The airplane was fueled prior to the start of a flight on January 10th, and then operated on 2 separate flights totaling 1.6 hours. After the second flight, 15.5 gallons of fuel were added reportedly bringing the fuel level to within 1/4 inch of the top of the filler neck. The airplane was not operated between the fueling in which 15.5 gallons were added and the accident pilot’s operation of the aircraft. The average fuel consumption for the 2 previous flights was calculated to be approximately 9.7 gallons-per-hour (gph).

The airplane was equipped with a recording hour meter, and a "Hobbs Sheet" for each month which documented date, pilot name, hour meter readings at start and end of each flight, and total flight duration. The hour meter reading at the start of the pilot’s flight was 3,677.1, and the hour meter reading at the time of the accident was 3,678.9, or an elapsed time of 1.8 hours.

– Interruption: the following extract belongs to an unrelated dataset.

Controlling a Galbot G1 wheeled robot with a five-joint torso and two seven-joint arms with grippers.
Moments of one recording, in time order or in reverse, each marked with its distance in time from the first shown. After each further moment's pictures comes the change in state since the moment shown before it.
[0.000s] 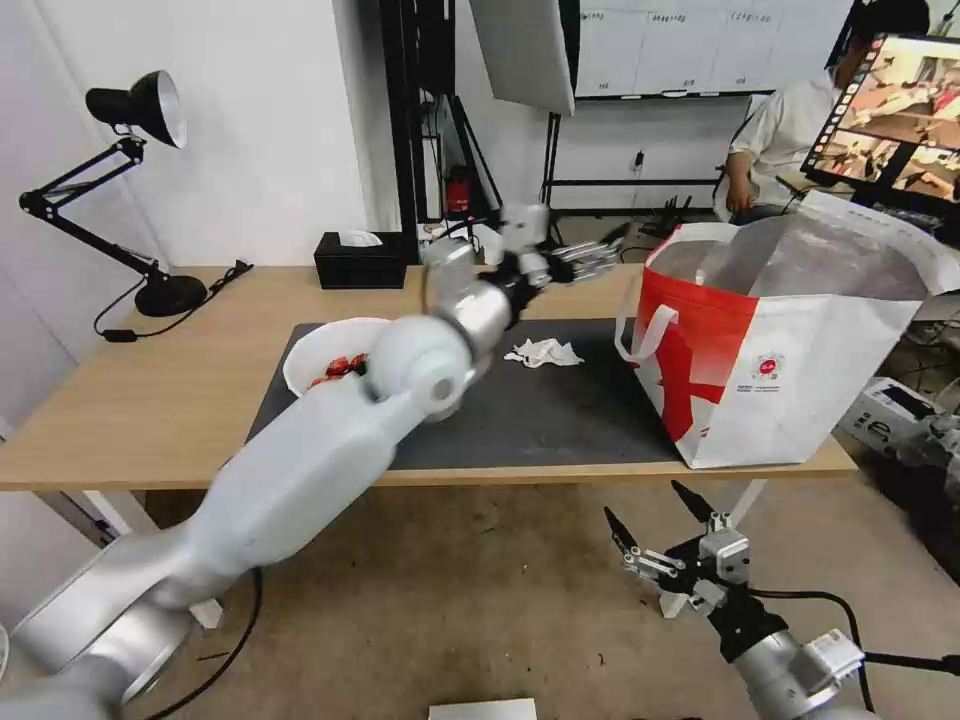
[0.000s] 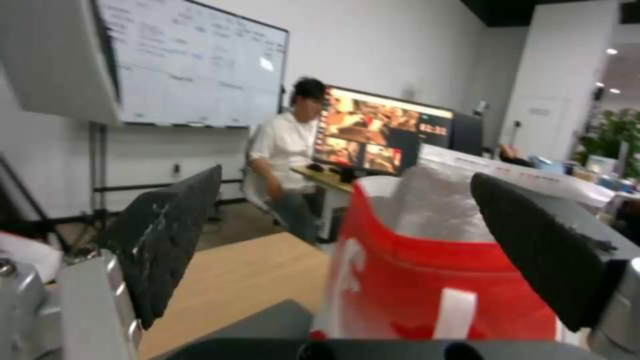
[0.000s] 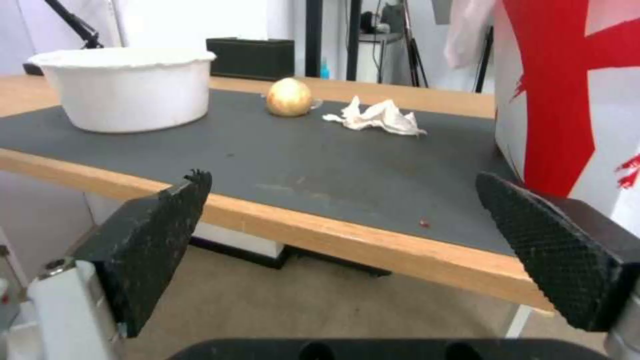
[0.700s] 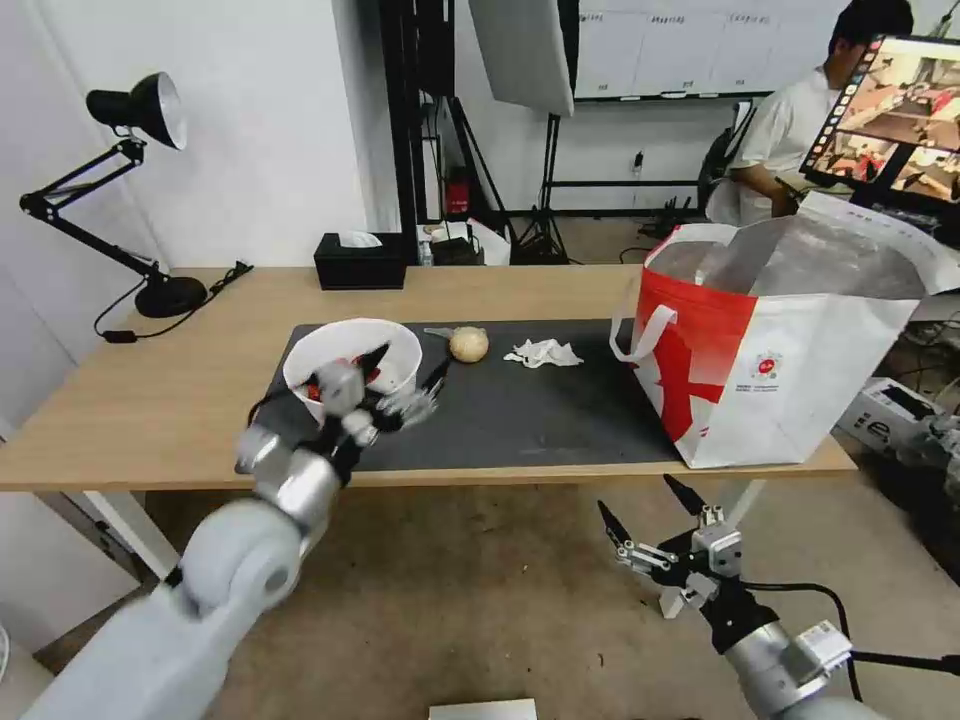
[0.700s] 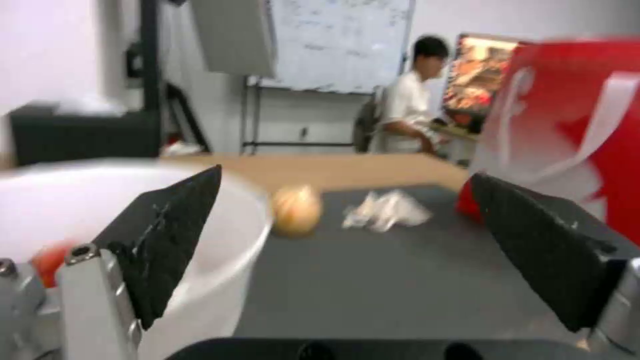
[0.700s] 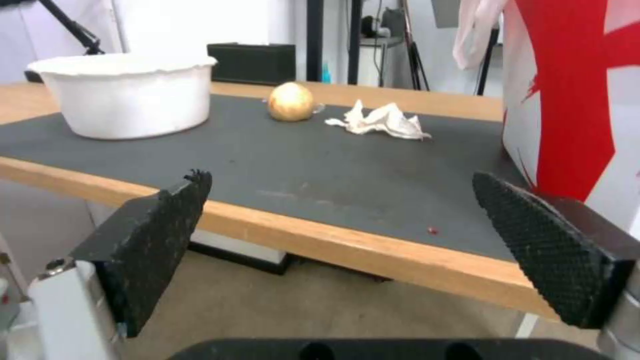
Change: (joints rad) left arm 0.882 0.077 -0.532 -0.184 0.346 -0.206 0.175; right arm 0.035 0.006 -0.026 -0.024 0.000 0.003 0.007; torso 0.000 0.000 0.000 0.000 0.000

Weight and balance calculations were performed to determine the airplane weight and center of gravity at the time of the accident. The calculations used the airplane’s empty weight (1,434.4 pounds), empty weight center of gravity (CG) 38.2, and the weights of the pilot (269 pounds), right front seat passenger (218 pounds), and rear seat passenger (304 pounds) from the autopsy reports. The occupant location was based on information provided by Pinellas County Sheriff Department. The calculations also included fuel consumption for 1.8 hours flight duration (approximately 105 pounds) subtracted from a total usable fuel load of 204 pounds. The calculations did not include the undetermined weight of items found in the wreckage consisting of headsets, a step stool, and pilot bag. The calculations indicate that at the time of the accident, the weight and CG were approximately 2,324 pounds and 42.92 inches aft of datum, respectively.

According to airplane type certificate data sheet, the design gross weight in the normal category is 2,300 pounds and the gross weight CG limits are 38.5 to 47.3 inches aft of datum.